It turns out there were plenty of buyers of 10-year Treasuries at a 3% yield. Well, 2.996%, to be exact.
The inability to break through that key psychological level makes all the difference to Morgan Stanley on calling the next move in the world's biggest bond market.
The latest failure to breach 3%, should it last, portends a rally back to 2.7%, according to strategists led by Matthew Hornbach. Of course, it's not too late for the selloff to intensify, and the yield could reach 3.25% once past the 3% hurdle, they said. Ten-year Treasuries traded at a 2.97% yield at about 3 p.m. in New York.
"A lot of investors that we speak with, when I ask them 'Where would you want to enter the market and start to buy Treasuries?' you're typically hearing numbers like 3% on the 10-year, 3.25% on the 30-year," Hornbach, global head of interest-rate strategy at Morgan Stanley, said in an interview at Bloomberg's New York headquarters. Because those are such "common numbers," they can drive momentum up or down, he said.

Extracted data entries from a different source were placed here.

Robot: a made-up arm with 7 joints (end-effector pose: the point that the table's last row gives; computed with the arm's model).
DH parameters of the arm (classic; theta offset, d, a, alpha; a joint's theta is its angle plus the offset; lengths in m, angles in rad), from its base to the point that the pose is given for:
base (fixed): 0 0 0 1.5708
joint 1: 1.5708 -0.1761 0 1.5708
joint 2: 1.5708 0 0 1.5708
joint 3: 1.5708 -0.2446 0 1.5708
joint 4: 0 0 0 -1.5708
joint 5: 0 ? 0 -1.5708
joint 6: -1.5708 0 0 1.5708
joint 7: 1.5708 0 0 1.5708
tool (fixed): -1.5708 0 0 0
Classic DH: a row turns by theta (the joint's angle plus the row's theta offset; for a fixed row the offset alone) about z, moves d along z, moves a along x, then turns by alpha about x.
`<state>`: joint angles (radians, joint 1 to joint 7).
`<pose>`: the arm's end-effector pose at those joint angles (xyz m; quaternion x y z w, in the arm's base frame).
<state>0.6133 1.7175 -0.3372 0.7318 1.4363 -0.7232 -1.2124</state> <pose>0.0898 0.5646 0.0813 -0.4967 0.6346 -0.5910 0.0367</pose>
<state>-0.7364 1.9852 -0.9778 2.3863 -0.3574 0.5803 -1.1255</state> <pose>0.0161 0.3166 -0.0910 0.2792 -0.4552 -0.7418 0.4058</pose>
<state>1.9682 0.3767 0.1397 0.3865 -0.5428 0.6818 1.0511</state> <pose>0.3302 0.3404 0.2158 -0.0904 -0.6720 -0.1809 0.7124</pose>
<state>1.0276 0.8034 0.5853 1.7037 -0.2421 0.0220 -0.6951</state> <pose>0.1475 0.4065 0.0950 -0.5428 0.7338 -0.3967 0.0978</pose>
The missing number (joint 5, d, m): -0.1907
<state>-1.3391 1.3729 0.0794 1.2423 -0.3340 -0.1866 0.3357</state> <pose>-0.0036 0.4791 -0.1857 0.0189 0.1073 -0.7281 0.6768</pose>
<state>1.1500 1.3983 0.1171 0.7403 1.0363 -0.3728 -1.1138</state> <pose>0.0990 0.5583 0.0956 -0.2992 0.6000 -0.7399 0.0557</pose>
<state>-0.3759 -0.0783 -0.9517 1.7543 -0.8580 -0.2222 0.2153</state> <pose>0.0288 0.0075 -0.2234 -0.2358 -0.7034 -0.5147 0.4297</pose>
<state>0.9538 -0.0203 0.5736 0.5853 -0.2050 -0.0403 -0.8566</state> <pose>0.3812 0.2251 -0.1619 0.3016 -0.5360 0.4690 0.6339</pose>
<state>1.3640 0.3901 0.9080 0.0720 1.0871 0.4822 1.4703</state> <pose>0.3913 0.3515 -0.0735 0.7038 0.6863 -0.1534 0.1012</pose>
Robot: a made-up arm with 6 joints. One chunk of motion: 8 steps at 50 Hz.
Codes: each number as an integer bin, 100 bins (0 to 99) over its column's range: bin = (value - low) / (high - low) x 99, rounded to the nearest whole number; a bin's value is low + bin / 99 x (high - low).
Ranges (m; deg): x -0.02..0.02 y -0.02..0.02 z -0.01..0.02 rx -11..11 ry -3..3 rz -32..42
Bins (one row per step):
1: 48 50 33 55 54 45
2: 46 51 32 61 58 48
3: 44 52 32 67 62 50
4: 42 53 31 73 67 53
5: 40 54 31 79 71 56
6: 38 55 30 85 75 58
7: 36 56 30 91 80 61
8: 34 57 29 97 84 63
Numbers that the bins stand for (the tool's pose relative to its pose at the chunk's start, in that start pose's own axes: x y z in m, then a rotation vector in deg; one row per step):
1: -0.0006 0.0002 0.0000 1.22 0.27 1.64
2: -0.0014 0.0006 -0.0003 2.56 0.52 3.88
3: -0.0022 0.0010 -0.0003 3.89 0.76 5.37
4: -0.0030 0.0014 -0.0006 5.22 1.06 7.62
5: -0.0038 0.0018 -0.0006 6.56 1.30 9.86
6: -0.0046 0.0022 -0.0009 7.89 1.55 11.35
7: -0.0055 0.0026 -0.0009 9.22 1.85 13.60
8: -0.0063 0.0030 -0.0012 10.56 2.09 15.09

Fixed-income fund managers have been focused on the 3% level to gauge whether the three-decade bull market in bonds is at an end, and to assess how much a glut of supply from the U.S. Treasury will weigh on investors.
Jeffrey Gundlach, chief investment officer of DoubleLine Capital, said Monday on CNBC that the 10-year note closing above 3% could accelerate a move higher in yields. He also cited 3.22% as critical for 30-year bonds, which aligns with the maturity's highest closing yield this year.
A lot of investors are positioned against Treasuries, in part because the U.S. is borrowing so much at its auctions each month at the same time the Federal Reserve is tapering its holdings, he said.